Exercise:
From the first line to the last, set down the data exactly as given.

Data shown:
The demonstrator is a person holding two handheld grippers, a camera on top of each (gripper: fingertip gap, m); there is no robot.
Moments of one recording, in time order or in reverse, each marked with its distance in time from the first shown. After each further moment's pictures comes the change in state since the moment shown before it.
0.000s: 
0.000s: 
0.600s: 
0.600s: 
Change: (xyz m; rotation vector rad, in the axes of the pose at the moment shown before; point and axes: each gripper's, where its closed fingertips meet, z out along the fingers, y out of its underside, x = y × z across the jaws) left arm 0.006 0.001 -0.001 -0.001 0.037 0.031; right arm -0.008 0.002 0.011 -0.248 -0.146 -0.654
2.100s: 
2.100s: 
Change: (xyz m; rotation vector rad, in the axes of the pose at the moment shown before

Completed task:
The demonstrator is a person holding two handheld grippers, a camera on top of each (gripper: fingertip gap, m); there is no robot.
Moments of one recording, in time order or in reverse, each marked with its distance in time from the first shown. After each further moment's pictures comes the change in state since the moment shown before it.
0.000s: 
0.000s: 
0.600s: 
0.600s: 
Change: (xyz m; rotation vector rad, in the axes of the pose at the moment shown before; point and axes: each gripper's, where its closed fingertips meet, z out along the fingers, y out of its underside, x = y × z across the jaws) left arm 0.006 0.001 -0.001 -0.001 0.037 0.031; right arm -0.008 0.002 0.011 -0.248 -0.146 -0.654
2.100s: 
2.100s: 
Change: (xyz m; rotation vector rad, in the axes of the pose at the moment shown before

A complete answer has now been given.